The Past: I had my WTF appointment today. The results of IVF 1.3 are that my response sucked and my egg quality sucked (paraphrased and summarized by me). None of my embryos ever looked good and although 4 of my 5 eggs fertilized, only 2 fertilized normally (which was not shared with us during the cycle.)
The Present: I had acupuncture yesterday. I really liked the acupuncturist alot. I felt sort of lukewarm about the treatment. I was really jazzed about going. It made me feel like I was doing everything possible to make my next cycle a success.
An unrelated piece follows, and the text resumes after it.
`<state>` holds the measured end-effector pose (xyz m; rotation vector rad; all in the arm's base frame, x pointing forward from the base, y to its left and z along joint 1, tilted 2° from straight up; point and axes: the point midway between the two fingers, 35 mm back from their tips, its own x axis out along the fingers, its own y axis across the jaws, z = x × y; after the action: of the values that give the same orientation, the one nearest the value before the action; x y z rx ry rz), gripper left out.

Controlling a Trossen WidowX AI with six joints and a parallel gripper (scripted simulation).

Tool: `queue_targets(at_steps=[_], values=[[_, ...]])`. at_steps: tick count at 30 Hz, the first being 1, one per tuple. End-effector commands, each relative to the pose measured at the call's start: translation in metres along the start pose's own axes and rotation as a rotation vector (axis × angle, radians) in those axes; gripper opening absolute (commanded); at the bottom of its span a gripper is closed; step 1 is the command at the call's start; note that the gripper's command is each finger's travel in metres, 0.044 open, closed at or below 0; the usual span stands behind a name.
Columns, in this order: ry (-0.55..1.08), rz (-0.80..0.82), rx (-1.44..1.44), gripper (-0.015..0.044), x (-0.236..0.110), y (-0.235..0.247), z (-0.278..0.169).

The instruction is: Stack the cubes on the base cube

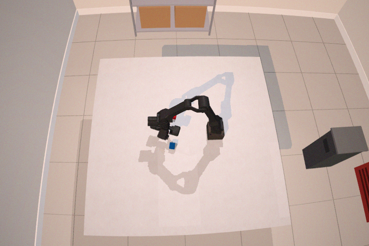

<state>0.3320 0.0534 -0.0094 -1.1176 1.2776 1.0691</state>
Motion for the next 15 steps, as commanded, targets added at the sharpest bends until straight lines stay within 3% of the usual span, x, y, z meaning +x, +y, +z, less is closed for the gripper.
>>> queue_targets(at_steps=[1, 8, 14, 15], values=[[0.004, 0.003, -0.004, 0.0265, 0.0073, 0.0013, -0.001], [0.004, 0.003, -0.004, 0.0265, 0.0162, 0.0017, -0.0012], [0.004, 0.003, -0.004, 0.0108, 0.0162, 0.0017, -0.0012], [0.004, 0.003, -0.004, 0.0105, 0.0162, 0.0017, -0.0012]])
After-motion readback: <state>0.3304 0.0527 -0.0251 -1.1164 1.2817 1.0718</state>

My RE is not anti-acupuncture, but basically is of the opinion that if it feels good do it, but don't do it to improve IVF outcome. Now I am less jazzed about acupuncture and wondering if it is worth the time and money. (opinions and sharing of experiences welcome!)
The Future: We are planning on doing another IVF cycle. Our RE seems to think that based on my age (32 on Thursday) there has to be one good egg in me and we just have to find it. We feel like another IVF cycle is the fiscally logical option. We still have some insurance coverage for IVF, but no financial assistance for donor egg or adoption. If we had the option to take the insurance money and apply it to donor egg or adoption (where our chances of parenting would be higher) I would probably do that. However, our RE has hope and the money is there so we will keep putting one foot in front of the other.
Next up is an estrogen priming protocol or estrogen antagonist protocol...I can't remember anymore. I am to call when I have my next period. So this is a call to all my EPP sisters out there. What should I expect?